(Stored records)
■ ■ ■ ■ ■ ■ ■
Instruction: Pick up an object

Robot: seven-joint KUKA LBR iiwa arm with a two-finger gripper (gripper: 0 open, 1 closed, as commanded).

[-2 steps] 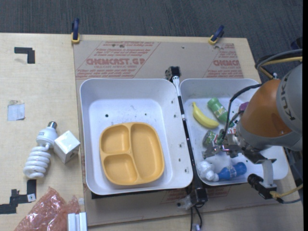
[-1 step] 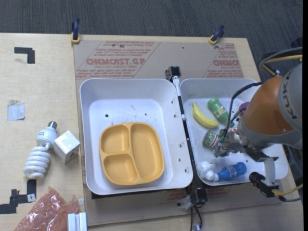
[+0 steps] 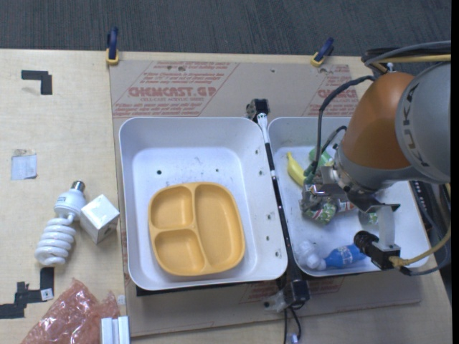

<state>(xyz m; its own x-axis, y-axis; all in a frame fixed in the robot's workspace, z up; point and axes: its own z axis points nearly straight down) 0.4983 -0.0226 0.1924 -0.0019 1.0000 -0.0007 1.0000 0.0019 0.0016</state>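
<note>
My gripper (image 3: 320,196) is down inside the right bin (image 3: 287,131), under the orange wrist band. It sits right over a crumpled green and silver wrapper (image 3: 319,210). A yellow banana (image 3: 295,168) lies just to its left. Near the bin's front edge lie a blue object (image 3: 343,257) and a clear plastic piece (image 3: 307,253). The arm hides the rest of this bin.
The left bin (image 3: 136,138) holds a yellow divided plate (image 3: 195,228). Left of the bins, on the bench, lie a spiral light bulb (image 3: 57,233), a white cube (image 3: 100,218) and a red mesh bag (image 3: 68,314). A black divider (image 3: 271,170) runs between the bins.
</note>
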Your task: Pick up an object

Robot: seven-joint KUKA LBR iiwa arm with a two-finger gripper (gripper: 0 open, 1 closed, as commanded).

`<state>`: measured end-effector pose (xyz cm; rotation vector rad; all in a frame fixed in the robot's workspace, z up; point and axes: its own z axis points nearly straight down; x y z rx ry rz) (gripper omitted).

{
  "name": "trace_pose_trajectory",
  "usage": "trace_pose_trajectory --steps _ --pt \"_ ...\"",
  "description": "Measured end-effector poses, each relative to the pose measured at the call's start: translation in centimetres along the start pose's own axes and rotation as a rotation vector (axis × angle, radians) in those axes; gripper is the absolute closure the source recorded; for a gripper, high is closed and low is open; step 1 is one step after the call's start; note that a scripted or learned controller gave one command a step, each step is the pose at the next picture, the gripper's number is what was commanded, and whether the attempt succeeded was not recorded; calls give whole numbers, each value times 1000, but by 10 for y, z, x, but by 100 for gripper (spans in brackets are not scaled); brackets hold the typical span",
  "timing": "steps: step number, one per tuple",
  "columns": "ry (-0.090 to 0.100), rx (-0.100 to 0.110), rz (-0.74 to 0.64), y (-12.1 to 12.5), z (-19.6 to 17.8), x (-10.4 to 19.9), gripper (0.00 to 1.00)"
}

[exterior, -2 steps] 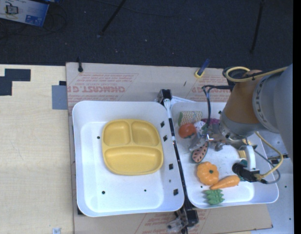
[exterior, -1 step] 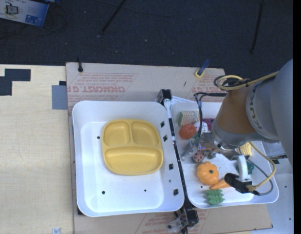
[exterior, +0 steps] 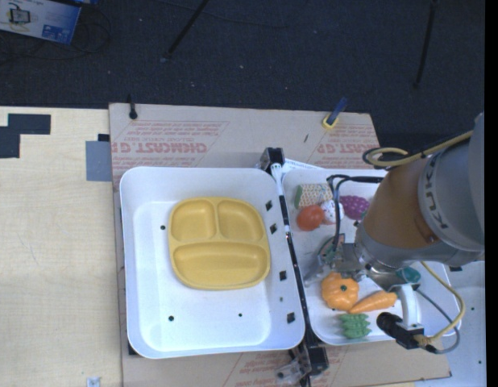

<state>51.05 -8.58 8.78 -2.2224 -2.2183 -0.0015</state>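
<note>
pumpkin (exterior: 339,290): small, orange, rounded | touches orange carrot (exterior: 373,301)

Red print on cardboard sheet (exterior: 201,139) under bins read upside down and mirrored, roughly "OKMCRZT, GP"; same print repeated, partly cut off, near upper right of sheet. Exact letters uncertain. Blue box (exterior: 41,8) at upper left of frame carried print too small to read. No other legible text.
</note>
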Motion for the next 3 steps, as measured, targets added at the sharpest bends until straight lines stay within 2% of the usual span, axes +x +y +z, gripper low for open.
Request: trace_pose_trajectory --steps 1,2,3 --pt "0 -1 0 -33 0 -22 0" --pt "4 4 4 -33 -8 -23 100" --pt "-1 5 -3 -13 -98 50 100"
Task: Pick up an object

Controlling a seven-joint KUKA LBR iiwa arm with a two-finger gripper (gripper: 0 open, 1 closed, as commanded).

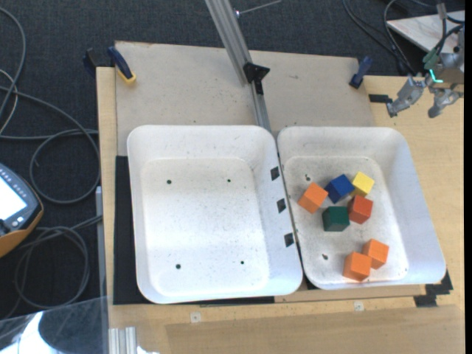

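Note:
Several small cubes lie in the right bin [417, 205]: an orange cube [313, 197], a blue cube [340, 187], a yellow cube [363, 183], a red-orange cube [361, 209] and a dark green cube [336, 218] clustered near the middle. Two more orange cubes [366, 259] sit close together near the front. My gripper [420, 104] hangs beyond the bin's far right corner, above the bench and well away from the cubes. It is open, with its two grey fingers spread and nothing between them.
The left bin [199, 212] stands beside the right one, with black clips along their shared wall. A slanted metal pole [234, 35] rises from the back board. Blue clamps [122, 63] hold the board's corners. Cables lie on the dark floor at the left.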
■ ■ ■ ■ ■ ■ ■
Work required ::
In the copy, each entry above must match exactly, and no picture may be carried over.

Your solution ::
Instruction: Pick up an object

Robot: seven-joint KUKA LBR iiwa arm with a two-finger gripper (gripper: 0 open, 1 closed, as commanded).

[-2 steps] 
[-1 step] 
[+0 steps] 

<state>(xyz m; its own x-axis, y-axis; all in a frame fixed in the robot's workspace, z up; point and axes: its own z axis points nearly straight down) 0.4983 -0.0226 0.1924 -0.0019 1.0000 -0.0007 1.0000 0.0019 0.0016</state>
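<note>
My gripper (image 3: 320,196) is down inside the right bin (image 3: 287,131), under the orange wrist band. It sits right over a crumpled green and silver wrapper (image 3: 319,210). A yellow banana (image 3: 295,168) lies just to its left. Near the bin's front edge lie a blue object (image 3: 343,257) and a clear plastic piece (image 3: 307,253). The arm hides the rest of this bin.
The left bin (image 3: 136,138) holds a yellow divided plate (image 3: 195,228). Left of the bins, on the bench, lie a spiral light bulb (image 3: 57,233), a white cube (image 3: 100,218) and a red mesh bag (image 3: 68,314). A black divider (image 3: 271,170) runs between the bins.
</note>
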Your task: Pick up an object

Robot: seven-joint KUKA LBR iiwa arm with a two-finger gripper (gripper: 0 open, 1 closed, as commanded).

`<state>`: measured end-effector pose (xyz cm; rotation vector rad; all in a frame fixed in the robot's workspace, z up; point and axes: its own z axis points nearly straight down; x y z rx ry rz) (gripper omitted).

{
  "name": "trace_pose_trajectory",
  "usage": "trace_pose_trajectory --steps _ --pt \"_ ...\"",
  "description": "Measured end-effector poses, each relative to the pose measured at the call's start: translation in centimetres along the start pose's own axes and rotation as a rotation vector (axis × angle, radians) in those axes; gripper is the absolute closure the source recorded; for a gripper, high is closed and low is open; step 1 is one step after the call's start; note that a scripted or learned controller gave one command a step, each step is the pose at the next picture, the gripper's number is what was commanded, and whether the attempt succeeded was not recorded; calls give whole numbers, each value times 1000, but by 10 for y, z, x, but by 100 for gripper (spans in brackets are not scaled); brackets hold the typical span",
  "timing": "steps: step number, one per tuple",
  "columns": "ry (-0.090 to 0.100), rx (-0.100 to 0.110), rz (-0.74 to 0.64), y (-12.1 to 12.5), z (-19.6 to 17.8), x (-10.4 to 19.9), gripper (0.00 to 1.00)"
}

[exterior, -2 steps] 
[exterior, -1 step] 
[exterior, +0 steps] 

<state>51.05 -8.58 8.78 -2.2224 -2.2183 -0.0015</state>
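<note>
pumpkin (exterior: 339,290): small, orange, rounded | touches orange carrot (exterior: 373,301)

Red print on cardboard sheet (exterior: 201,139) under bins read upside down and mirrored, roughly "OKMCRZT, GP"; same print repeated, partly cut off, near upper right of sheet. Exact letters uncertain. Blue box (exterior: 41,8) at upper left of frame carried print too small to read. No other legible text.
</note>
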Motion for the next 3 steps, as measured, targets added at the sharpest bends until straight lines stay within 2% of the usual span, axes +x +y +z, gripper low for open.
Request: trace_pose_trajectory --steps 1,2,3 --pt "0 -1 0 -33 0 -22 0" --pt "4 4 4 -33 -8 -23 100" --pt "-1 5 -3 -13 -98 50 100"
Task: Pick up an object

Controlling a seven-joint KUKA LBR iiwa arm with a two-finger gripper (gripper: 0 open, 1 closed, as commanded).


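Note:
Several small cubes lie in the right bin [417, 205]: an orange cube [313, 197], a blue cube [340, 187], a yellow cube [363, 183], a red-orange cube [361, 209] and a dark green cube [336, 218] clustered near the middle. Two more orange cubes [366, 259] sit close together near the front. My gripper [420, 104] hangs beyond the bin's far right corner, above the bench and well away from the cubes. It is open, with its two grey fingers spread and nothing between them.
The left bin [199, 212] stands beside the right one, with black clips along their shared wall. A slanted metal pole [234, 35] rises from the back board. Blue clamps [122, 63] hold the board's corners. Cables lie on the dark floor at the left.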

That completes the answer.